Patient will be persisted as-is from PDS.

It is possible other resources may need to follow a similar pattern - typically when the referenced resource is owned by a national system. For example, E-Referral Service, or E-Prescribing Service.

Limitations of design

This design does include some limitations we should be aware of:

Using a generated literal ID to reference a resource lacks a referential integrity check. For example, while the generated ID would be valid, the Encounter we are referencing may not exist. By design, the FHIR Server does not enforce referential integrity among FHIR resources.
This is by-design for Patient. For this resource, we will persist-on-read.
For other resources, we could iterate the bundle post-mapping and validate the references have integrity. This would require a number of requests to GET /{ResourceType}/{Id}.
Mapping has no control over the referenced resource. Therefore, we are unable to update the bi-directional reference. For example, we could map a literal reference from a Condition to an Encounter.

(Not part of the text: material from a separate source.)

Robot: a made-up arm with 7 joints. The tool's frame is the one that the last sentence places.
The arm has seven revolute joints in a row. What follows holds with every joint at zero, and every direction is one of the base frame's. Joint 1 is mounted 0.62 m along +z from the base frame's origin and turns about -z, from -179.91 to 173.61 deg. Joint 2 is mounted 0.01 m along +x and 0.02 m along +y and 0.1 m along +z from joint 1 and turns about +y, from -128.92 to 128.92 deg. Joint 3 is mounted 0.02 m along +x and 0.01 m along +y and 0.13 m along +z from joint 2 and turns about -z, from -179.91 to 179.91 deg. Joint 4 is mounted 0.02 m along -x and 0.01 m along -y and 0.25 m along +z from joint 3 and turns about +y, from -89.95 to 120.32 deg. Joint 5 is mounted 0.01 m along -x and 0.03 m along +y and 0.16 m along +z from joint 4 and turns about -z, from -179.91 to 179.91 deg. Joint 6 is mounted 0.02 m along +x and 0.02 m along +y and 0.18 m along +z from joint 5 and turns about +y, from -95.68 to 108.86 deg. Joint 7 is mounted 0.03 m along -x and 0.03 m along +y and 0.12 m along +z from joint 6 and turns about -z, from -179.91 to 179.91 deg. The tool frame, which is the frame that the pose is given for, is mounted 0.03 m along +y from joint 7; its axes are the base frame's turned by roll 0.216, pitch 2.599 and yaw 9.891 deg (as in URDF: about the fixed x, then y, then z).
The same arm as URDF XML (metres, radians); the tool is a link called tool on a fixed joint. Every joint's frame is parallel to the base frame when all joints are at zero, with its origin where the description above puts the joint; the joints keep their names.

However, unless the Encounter is also in the bundle, we are unable to update the Encounter to also reference the Condition.
A potential mitigation would be to iterate the bundle post-mapping and ascertain which referenced resources would also require updating. These could be appended to the bundle. This is considered non-trivial, and would likely require mapping configuration.